Department of Medicine, VA-Palo Alto Healthcare System, 3801 Miranda Ave, MC 111, Palo Alto, CA 94304, USA.
J Gen Intern Med. 2011 Jul;26(7):771-6. doi: 10.1007/s11606-011-1663-3. Epub 2011 Mar 12.
Readmissions cause significant distress to patients and considerable financial costs. Identifying hospitalized patients at high risk for readmission is an important strategy in reducing readmissions. We aimed to evaluate how well physicians, case managers, and nurses can predict whether their older patients will be readmitted and to compare their predictions to a standardized risk tool (Probability of Repeat Admission, or P(ra)).

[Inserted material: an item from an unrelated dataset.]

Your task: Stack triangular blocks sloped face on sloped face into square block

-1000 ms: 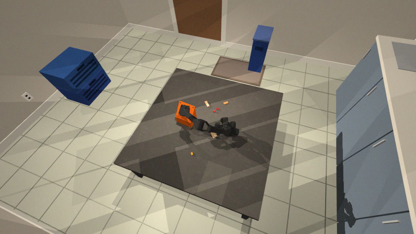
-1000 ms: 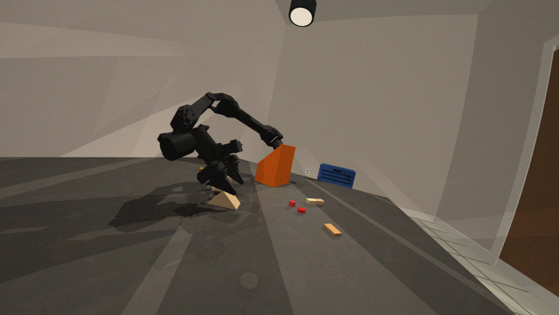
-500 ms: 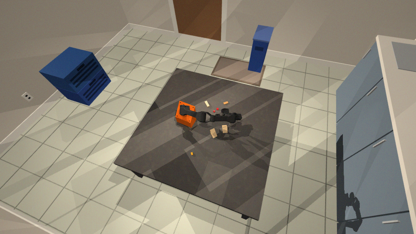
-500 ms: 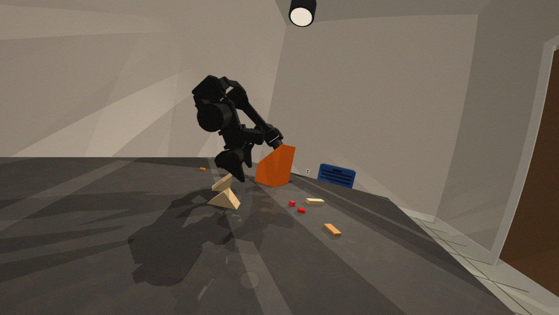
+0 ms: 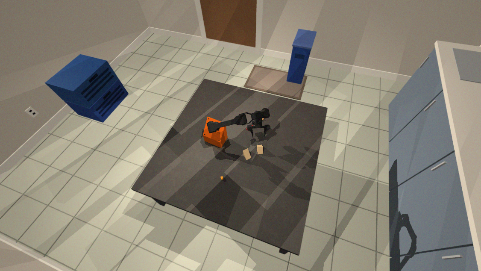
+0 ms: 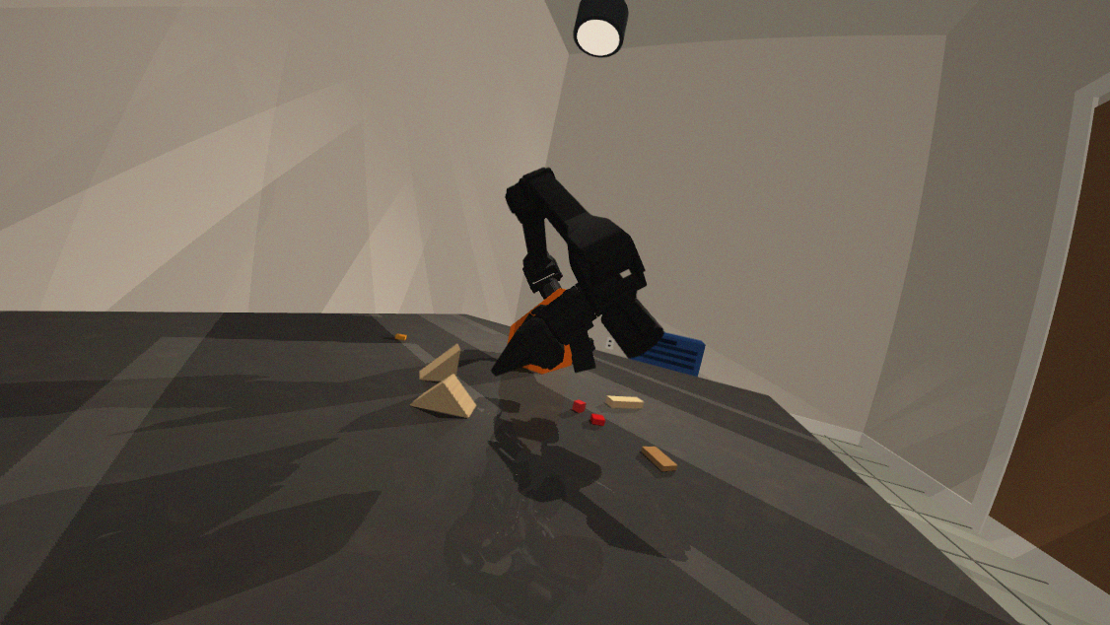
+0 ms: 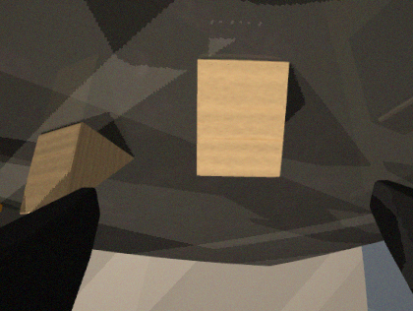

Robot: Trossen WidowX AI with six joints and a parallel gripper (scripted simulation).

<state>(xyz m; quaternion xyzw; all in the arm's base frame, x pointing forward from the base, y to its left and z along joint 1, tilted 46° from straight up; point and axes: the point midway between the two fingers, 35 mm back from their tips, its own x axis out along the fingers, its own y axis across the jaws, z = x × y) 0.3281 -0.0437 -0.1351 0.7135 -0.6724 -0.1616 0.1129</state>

Patients aged ≥ 65 discharged from the general medical service at University of California, San Francisco Medical Center, a 550-bed tertiary care academic medical center, were eligible for enrollment over a 5-week period. At the time of discharge, the inpatient team members caring for each patient estimated the chance of unscheduled readmission within 30 days and predicted the reason for potential readmission. We also calculated the P(ra) for each patient. We identified readmissions through electronic medical record (EMR) review and phone calls with patients/caregivers. Discrimination was determined by creating ROC curves for each provider group and the P(ra).

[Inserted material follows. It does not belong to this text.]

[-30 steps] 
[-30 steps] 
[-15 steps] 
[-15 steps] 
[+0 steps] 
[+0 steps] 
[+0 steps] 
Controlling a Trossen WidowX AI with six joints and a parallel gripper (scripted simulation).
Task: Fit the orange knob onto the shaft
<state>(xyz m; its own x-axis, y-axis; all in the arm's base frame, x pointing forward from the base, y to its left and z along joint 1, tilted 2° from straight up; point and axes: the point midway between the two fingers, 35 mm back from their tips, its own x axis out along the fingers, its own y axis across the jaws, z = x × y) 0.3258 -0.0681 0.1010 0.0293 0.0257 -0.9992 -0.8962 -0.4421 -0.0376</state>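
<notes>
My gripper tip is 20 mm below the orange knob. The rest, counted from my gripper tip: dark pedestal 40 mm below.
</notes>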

One hundred sixty-four patients were eligible for enrollment. Of these patients, five died during the 30-day period post-discharge. Of the remaining 159 patients, 52 patients (32.7%) were readmitted. Mean readmission predictions for the physician providers were closest to the actual readmission rate, while case managers, nurses, and the P(ra) all overestimated readmissions. The ability to discriminate between readmissions and non-readmissions was poor for all provider groups and the P(ra) (AUC from 0.50 for case managers to 0.59 for interns, 0.56 for P(ra)). None of the provider groups predicted the reason for readmission with accuracy.

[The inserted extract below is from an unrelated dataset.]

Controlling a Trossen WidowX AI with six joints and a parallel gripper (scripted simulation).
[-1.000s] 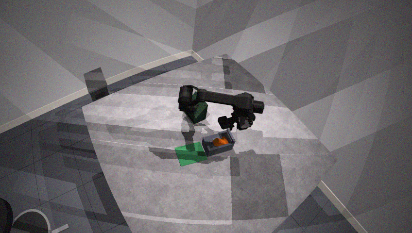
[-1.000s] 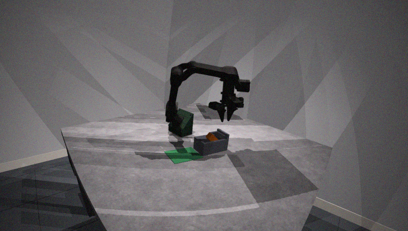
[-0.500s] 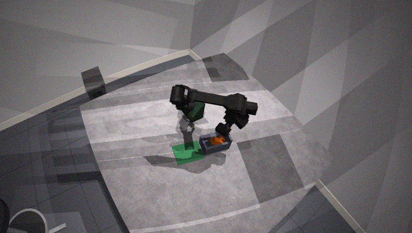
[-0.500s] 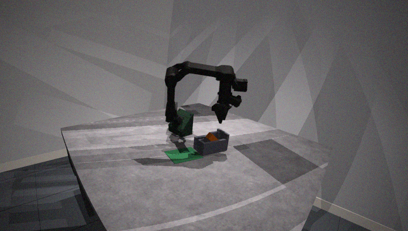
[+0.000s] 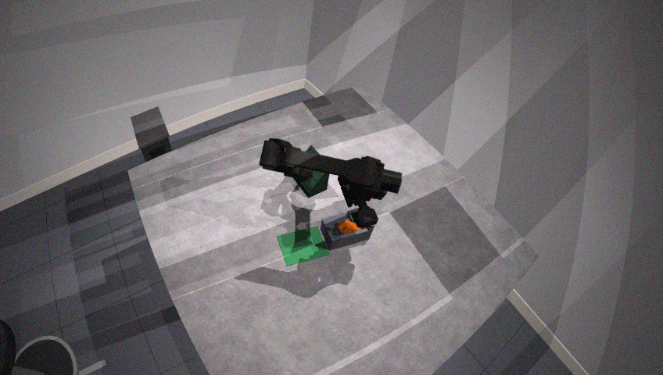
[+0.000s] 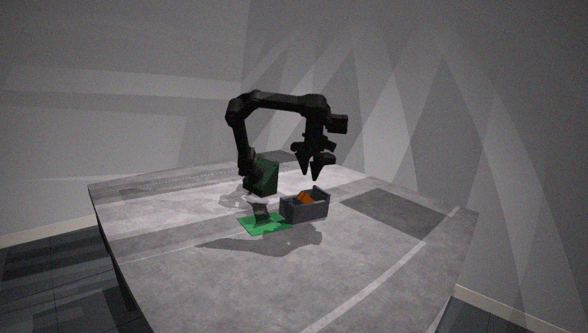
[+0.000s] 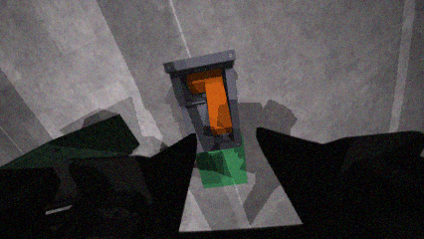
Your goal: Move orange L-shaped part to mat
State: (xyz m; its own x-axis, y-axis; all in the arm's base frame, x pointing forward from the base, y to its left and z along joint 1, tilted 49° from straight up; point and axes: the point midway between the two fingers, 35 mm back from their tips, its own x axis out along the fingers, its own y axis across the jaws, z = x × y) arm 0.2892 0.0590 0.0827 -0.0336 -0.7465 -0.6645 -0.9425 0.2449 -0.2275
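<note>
Now: gripper tip 1 cm past the orange L-shaped part, 3 cm to the right of it and 11 cm above it. Also, from my gripper tip: green mat (6 cm behind, 14 cm to the right, 16 cm below).
</note>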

This study found (1) overall readmission rates were higher than previously reported, possibly because we employed a more thorough follow-up methodology, and (2) neither providers nor a published algorithm were able to accurately predict which patients were at highest risk of readmission. Amid increasing pressure to reduce readmission rates, hospitals do not have accurate predictive tools to guide their efforts.
再入院给患者带来了巨大的痛苦和巨大的经济成本。确定住院患者再入院的高风险是降低再入院率的重要策略。我们旨在评估医生、病例经理和护士预测其老年患者是否会再入院的能力,并将其预测与标准化风险工具(再入院概率,或 P(ra))进行比较。
在加利福尼亚大学旧金山医疗中心的普通医疗服务出院的年龄≥65 岁的患者,在 5 周的时间内有资格入组。在出院时,照顾每位患者的住院团队成员估计了 30 天内非计划性再入院的机会,并预测了潜在再入院的原因。我们还为每位患者计算了 P(ra)。我们通过电子病历(EMR)审查和与患者/照顾者的电话来确定再入院。通过为每个提供方群体和 P(ra)创建 ROC 曲线来确定辨别力。
有 164 名患者符合入组条件。在这些患者中,有 5 人在出院后 30 天内死亡。在剩下的 159 名患者中,有 52 名(32.7%)患者再入院。医生提供者的平均再入院预测最接近实际再入院率,而病例经理、护士和 P(ra)均高估了再入院率。所有提供方群体和 P(ra)的再入院和非再入院之间的辨别能力都很差(从病例经理的 AUC 为 0.50 到住院医师的 0.59,到 P(ra)的 0.56)。没有一个提供方群体能够准确预测再入院的原因。
本研究发现:(1)总体再入院率高于之前的报告,可能是因为我们采用了更彻底的随访方法;(2)提供者和已发表的算法都无法准确预测哪些患者再入院风险最高。在医院面临越来越大的降低再入院率的压力下,他们没有准确的预测工具来指导他们的努力。